Ripples in the Dirac Sea. Rawley wound himself into a riff. ‘I mean the novel White Noise, not the film. The Delillo novel. No, they’re not related. The film is an EVP story, yes, you’re right, but it’s not very interesting. The EVP investigator’s house was all red and brown, cluttered, old rugs on the floor, talk about a cliché! Tapes and video recorders all over the place, a computer, a DAT player, modern tech, but even they seem out of place. It’s like he’s heard voices through a crystal radio set in his front room. But anyway, the novel. Have you read it? There’s this catastrophe called the Airborne Toxic Event. Reading it now sends shivers up your spine. Anyway, it’s all about media, tv. Postmodernism. Before the internet and all that, way before, mid-1980s. The title, it’s a metaphor, signal to noise, how information gets swamped. Cybernetics. The Image. The main guy is an academic, professor of Hitler Studies. Yes, I know. He’s obsessed with death and meaning. Death is white noise. Oh. Actually, there is a relation to the film. Death and voices coming out of the white noise. If they’re there at all, if you know what I mean.’ He gripped his earlobe and tugged it, twice.
Additive Noise. A disquieting feature of the Time Machine exhibition was the marked preoccupation of the work with the theme of being lost in time, as if the artist and curator had sensed some seismic upheaval in the cultural landscape. As Margaret Head walked around the converted lock-up these bizarre objects, with their fusion of Duchamp, Wells and Konstantin Raudive, reminded her of the fossil Hunsrück slates she had studied in the Rhineland in her youth. They stood in the space like the codes of insoluble dreams, the keys to a nightmare in which she had begun to play an unwilling and mystifying role.

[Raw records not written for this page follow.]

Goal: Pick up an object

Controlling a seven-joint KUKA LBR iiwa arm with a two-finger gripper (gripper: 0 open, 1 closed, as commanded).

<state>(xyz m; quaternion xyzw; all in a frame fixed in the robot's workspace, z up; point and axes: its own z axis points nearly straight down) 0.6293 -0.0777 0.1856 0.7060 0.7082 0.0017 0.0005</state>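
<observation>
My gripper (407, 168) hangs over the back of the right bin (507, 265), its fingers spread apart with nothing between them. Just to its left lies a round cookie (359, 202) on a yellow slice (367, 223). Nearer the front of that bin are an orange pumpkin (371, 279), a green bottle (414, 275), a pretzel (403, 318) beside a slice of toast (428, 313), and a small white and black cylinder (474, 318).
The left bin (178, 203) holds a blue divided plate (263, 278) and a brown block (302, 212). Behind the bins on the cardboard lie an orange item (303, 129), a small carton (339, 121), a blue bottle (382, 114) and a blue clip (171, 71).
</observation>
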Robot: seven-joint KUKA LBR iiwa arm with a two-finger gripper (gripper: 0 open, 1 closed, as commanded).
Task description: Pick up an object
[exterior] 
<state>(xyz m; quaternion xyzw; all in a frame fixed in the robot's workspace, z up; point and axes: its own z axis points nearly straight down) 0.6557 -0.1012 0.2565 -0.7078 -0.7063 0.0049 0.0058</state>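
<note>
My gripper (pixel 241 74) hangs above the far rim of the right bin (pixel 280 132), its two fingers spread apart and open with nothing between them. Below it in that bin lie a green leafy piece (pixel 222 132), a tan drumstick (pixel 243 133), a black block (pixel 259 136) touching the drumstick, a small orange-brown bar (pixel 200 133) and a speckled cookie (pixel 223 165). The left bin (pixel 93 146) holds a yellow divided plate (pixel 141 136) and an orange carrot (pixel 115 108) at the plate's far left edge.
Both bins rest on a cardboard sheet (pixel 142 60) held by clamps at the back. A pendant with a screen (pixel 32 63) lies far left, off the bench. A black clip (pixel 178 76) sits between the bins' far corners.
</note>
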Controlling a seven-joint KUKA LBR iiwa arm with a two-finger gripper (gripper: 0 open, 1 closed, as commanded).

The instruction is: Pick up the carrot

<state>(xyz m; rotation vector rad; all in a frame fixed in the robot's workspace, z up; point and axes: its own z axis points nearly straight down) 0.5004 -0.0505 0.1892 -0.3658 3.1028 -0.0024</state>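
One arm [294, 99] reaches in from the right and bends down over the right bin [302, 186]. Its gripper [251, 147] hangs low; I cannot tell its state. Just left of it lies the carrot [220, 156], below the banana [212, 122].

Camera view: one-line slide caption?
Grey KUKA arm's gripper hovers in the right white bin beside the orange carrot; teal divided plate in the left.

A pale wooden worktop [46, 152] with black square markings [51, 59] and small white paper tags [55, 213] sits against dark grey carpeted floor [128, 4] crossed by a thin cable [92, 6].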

Deconvolution. ‘Thank you, Margaret, for all you’ve done. I mean that,’ said James, sitting at his desk in the narrow, cell-like office in the Annex. The Time Machine box was packed in Styrofoam and wrapped generously in insulation tape. ‘It’s just a period of leave, James,’ she said, standing at the open door. ‘Come back after the summer, you’ll feel completely different about things.’ He smiled ruefully. Perhaps he had gone too far. Margaret had, he knew, protected him from the whispers of colleagues and management after the incident with the billboards, but the failure of his most recent experiment, either as an art project or as a temporal intervention, had made this moment inevitable. The echoes of the Event passed through his memory, the isolation and paranoia, the black hole at the centre of his being, the pulsing radio stars and the drive towards terminal silence.